▶ Task brief
Copying exactly, give the lines in the material below from the one with "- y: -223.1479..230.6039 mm" to the one with "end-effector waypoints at", ends included, and nothing besides.

▶ Dataset excerpts
.....
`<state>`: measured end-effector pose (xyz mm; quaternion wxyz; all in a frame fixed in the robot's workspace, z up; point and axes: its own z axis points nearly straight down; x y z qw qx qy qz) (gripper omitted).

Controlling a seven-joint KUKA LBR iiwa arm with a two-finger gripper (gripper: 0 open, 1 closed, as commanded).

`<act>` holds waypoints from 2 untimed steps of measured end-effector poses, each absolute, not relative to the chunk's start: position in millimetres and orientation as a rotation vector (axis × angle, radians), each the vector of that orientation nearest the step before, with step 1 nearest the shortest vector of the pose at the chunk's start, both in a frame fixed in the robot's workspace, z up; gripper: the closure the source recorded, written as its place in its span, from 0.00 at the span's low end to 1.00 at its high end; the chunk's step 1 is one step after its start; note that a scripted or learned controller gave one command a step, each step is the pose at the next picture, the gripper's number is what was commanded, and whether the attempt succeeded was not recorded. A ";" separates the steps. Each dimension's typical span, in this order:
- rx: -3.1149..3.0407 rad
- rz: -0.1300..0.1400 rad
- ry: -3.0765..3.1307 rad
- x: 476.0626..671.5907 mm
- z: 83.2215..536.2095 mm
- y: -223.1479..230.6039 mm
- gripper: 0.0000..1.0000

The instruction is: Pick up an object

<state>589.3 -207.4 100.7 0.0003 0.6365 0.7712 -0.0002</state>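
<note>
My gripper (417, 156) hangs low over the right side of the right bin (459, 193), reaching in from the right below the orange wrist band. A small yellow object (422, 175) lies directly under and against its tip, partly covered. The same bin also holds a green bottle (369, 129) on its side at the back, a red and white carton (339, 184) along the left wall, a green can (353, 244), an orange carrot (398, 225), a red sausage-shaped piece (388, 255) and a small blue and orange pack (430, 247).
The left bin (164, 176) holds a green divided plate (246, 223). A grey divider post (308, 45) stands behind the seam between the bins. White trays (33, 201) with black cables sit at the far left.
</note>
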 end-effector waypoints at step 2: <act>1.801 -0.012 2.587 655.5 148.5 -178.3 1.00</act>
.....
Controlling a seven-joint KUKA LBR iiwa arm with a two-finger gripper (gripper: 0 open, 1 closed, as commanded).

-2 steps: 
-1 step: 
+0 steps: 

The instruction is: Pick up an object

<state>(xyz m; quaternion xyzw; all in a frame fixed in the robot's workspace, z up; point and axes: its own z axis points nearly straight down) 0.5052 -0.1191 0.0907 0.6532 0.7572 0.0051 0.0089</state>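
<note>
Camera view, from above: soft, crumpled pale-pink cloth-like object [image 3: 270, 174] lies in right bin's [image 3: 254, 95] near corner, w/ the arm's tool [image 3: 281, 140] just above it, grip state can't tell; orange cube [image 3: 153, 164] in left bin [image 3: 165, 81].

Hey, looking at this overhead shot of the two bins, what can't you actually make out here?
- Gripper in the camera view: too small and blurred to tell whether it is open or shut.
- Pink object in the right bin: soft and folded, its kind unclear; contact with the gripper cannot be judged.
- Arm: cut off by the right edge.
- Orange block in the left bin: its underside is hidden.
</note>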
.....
▶ Exercise answer
- y: -223.1479..230.6039 mm
- gripper: 0.0000..1.0000

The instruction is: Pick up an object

<state>589.3 -207.4 100.7 0.0003 0.6365 0.7712 -0.0002</state>
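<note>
My gripper (417, 156) hangs low over the right side of the right bin (459, 193), reaching in from the right below the orange wrist band. A small yellow object (422, 175) lies directly under and against its tip, partly covered. The same bin also holds a green bottle (369, 129) on its side at the back, a red and white carton (339, 184) along the left wall, a green can (353, 244), an orange carrot (398, 225), a red sausage-shaped piece (388, 255) and a small blue and orange pack (430, 247).
The left bin (164, 176) holds a green divided plate (246, 223). A grey divider post (308, 45) stands behind the seam between the bins. White trays (33, 201) with black cables sit at the far left.
</note>
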 end-effector waypoints at step 2: <act>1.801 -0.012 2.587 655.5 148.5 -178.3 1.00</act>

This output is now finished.